Oscillations

Oscillations occur in many areas of physics with simple harmonic motion (shm) a special case of oscillation that appears in various natural phenomena.

• Oscillations involve the interchange between kinetic and potential of energy.
• In Simple harmonic motion (SHM) the acceleration is proportional to the displacement from equilibrium but in the opposite direction:
  $a = −\omega^2x$ where $\omega$ is the angular frequency. $\omega$ has units of rad per second.
• This acceleration is caused by a restoring force that is always directed towards the mean position and is also proportional to the displacement from that mean position.
  
• Displacement is a vector quantity which measures the position of a point relative to its equilibrium position.
• The maximum displacement is called the amplitude.
• SHM consists of periodic oscillations with a period $\rm (T)$ that is independent of the amplitude: $\rm T = 2\pi/\omega$
  
  In this example $\rm T = 20~s$ and the amplitude $\rm = 2.0~cm$.
• The frequency $(f)$ of an oscillation is the number of cycles per second. $f= 1/\rm T$
  As $\mathrm T = 1/f =2\pi/\omega$. This gives $\omega = 2\pi f$
• The displacement can be described by a sin or cos curve depending on the initial displacement.
  For example, with an initial displacement of $0$, an amplitude $0 =1$ and $\omega=0.20$:
  

  $x = x_0\sin \omega t$

  For this curve $\rm T = 2\pi/\omega$ $= 2\pi/0.2$ $= 10 \pi$ $\rm = 31.4~s$
• The velocity can be determined from the slope of the displacement-time graph. In this example it is a maximum at $t = 0$ and so follows a cosine curve.
  

  $v = v_0 \cos\omega t$ Note: $v_0 = 0.20$ $v = \omega x_0\cos\omega t$

  It should be noted that $v_0 = 0.20 = \omega x_0 = 0.2 \times 1.0$
• The acceleration can be determined from slope of the velocity-time graph.
• In this example it is a minimum at $t = 0$ and so follows a -sin curve.
  

  $a = -a_0\sin\omega t$ Note: $a_0 = 0.04$ $a = -\omega^2 x_0 \sin\omega t$

  It should be noted that $a_0 = 0.04 = 0.20^2 \times 1.0 = \omega^2 x_0$

• In SHM, kinetic energy gets transformed to potential energy and vice versa.
• The kinetic energy of a mass m that undergoes SHM is given by:
  $\mathrm{E_K}=1 / 2 m v^{2} \quad \mathrm{E}_{\mathrm{K}}=1 / 2 m \omega^{2} x_{0}^{2} \cos ^{2}(\omega t)$. (When $x=0$ at time $t=0$)
  For example, with an initial displacement of $0$, an amplitude $x_0 = 1$ and $\omega = 0.20$ as before, and $a$ mass $m = 10~\rm kg$
  
  Note the kinetic energy is always positive with the time to undergo a full cycle $\rm = 15.7 = T/2$
• The maximum kinetic energy is therefore $\mathrm{E_k^{max}} = ½m\omega^2x_0^2$. This is also the total energy of the system.
• In this case $\mathrm{E_k^{max}} = ½ \times 10 \times 0.2^2 \times 1 = 0.2~\rm J$
  
  The potential energy is $\mathrm{E_\mathrm{P}} = 1 / 2 m \omega^{2} x_{0}^{2}\left(1 - \cos ^{2}(\omega t)\right)$ $=1 / 2 m \omega^{2} x_{0}^{2} \sin ^{2}(\omega t)$ $=m \omega^{2} x^{2}$
  
• The velocity in SHM is given by $v = \pm\omega\sqrt{(x_0^2 − x^2)}$.
  It should be noted that when $x = \pm x_0 v = 0$ and when $x = 0$, $v = \pm\omega x_0$.
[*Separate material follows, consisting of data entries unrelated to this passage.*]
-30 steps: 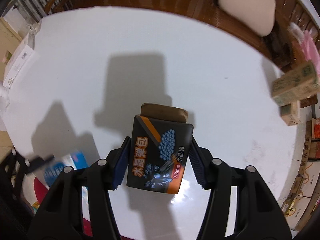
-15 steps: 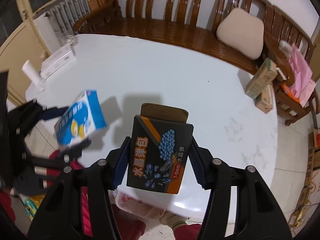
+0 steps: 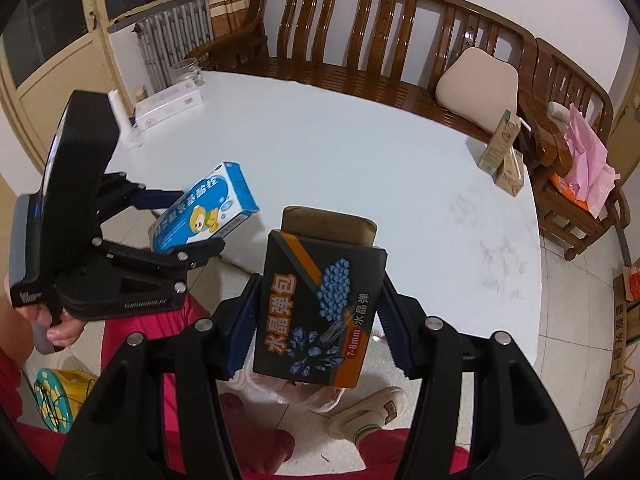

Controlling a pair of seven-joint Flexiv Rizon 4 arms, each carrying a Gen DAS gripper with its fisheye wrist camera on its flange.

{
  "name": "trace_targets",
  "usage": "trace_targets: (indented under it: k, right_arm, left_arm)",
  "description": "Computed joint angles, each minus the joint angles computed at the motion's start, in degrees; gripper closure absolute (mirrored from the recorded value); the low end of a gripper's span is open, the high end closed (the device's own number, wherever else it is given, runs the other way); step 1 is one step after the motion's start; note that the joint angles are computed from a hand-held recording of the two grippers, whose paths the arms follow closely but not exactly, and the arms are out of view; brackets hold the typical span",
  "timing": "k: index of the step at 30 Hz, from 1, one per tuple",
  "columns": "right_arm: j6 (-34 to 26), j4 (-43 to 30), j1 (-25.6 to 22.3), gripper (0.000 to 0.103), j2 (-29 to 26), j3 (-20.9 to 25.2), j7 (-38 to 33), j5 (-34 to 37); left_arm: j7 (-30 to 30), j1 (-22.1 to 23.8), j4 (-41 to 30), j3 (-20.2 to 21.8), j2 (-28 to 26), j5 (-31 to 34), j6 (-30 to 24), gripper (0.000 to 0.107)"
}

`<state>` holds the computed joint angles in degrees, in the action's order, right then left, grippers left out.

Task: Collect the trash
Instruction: 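Lift both boxes off the table and carry them toward the white bag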

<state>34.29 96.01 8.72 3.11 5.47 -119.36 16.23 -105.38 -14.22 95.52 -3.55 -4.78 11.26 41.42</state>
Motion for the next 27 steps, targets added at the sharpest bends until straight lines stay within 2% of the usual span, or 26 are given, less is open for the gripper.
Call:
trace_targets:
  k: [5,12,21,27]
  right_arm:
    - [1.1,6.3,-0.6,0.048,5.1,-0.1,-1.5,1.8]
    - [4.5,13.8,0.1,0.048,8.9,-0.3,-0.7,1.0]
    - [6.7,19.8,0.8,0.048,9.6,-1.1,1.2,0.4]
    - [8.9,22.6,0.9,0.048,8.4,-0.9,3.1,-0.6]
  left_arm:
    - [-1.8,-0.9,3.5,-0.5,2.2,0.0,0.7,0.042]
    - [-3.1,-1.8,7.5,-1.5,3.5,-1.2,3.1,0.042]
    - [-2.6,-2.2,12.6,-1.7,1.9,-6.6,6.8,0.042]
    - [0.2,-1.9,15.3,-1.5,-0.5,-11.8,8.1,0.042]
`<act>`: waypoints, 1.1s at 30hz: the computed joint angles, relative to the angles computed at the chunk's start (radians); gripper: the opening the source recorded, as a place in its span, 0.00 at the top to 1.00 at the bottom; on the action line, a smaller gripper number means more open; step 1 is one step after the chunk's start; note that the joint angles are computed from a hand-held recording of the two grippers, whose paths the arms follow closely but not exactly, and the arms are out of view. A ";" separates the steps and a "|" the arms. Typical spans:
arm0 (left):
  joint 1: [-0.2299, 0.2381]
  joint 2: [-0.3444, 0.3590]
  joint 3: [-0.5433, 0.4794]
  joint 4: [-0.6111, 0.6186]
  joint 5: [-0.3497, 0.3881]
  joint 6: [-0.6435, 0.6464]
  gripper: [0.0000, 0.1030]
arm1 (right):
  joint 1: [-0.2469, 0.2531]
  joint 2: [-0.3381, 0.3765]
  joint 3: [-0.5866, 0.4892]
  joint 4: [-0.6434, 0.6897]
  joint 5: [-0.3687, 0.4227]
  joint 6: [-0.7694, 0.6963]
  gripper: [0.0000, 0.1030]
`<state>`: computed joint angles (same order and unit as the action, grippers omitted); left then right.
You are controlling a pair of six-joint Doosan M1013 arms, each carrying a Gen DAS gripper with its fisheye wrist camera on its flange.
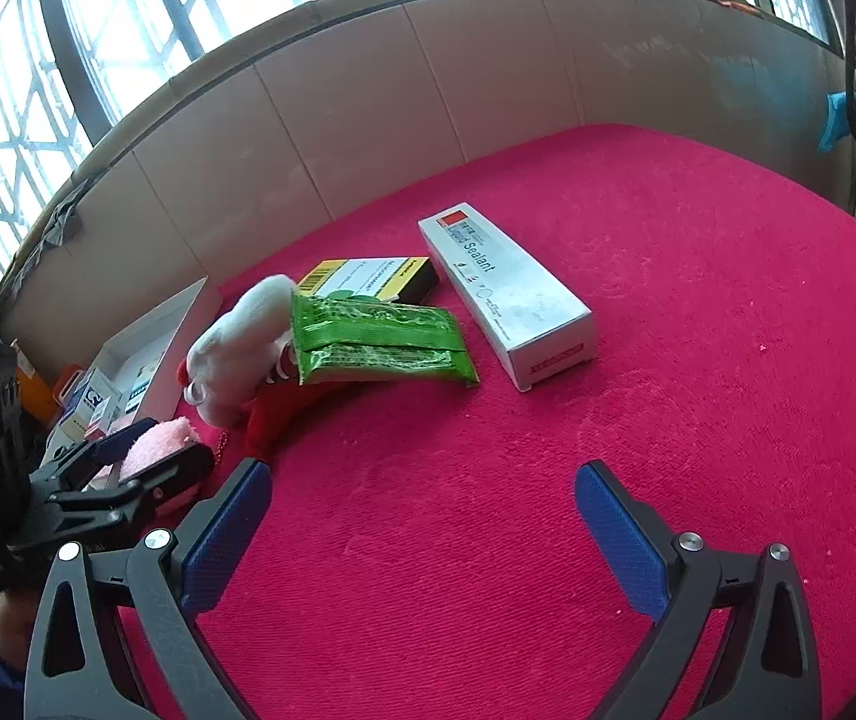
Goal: Organize objects
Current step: 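Move the left tool to the pink plush ball while the right tool approaches the green snack bag, then close the left tool on the pink plush ball while the right tool grasps the green snack bag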
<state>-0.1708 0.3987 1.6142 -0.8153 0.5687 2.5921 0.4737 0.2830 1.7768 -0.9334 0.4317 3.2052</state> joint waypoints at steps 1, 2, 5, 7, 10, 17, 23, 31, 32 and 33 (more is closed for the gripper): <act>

• Simple pendulum: A mass hanging on a string oscillates with SHM since the force increases as the mass moves away from the equilibrium position.
  
  The restoring force $\rm = T \sin \theta$ where $\rm T$ is the tension in the string.
• Mass on a spring: The tension in the spring increases as the mass is pulled down so the acceleration is proportional to the displacement. The force is in the opposite direction to the extension.
  
• Two bodies oscillating with the same frequency are in phase if they travel through the maximum at the same time. Phase difference is measured by phase angle.
  

  The bodies are completely out of phase if the phase angle $= \pi$.
  The bodies have a phase difference $= \pi/2$. The red curve follows a cosine curve and the blue curve a sin curve.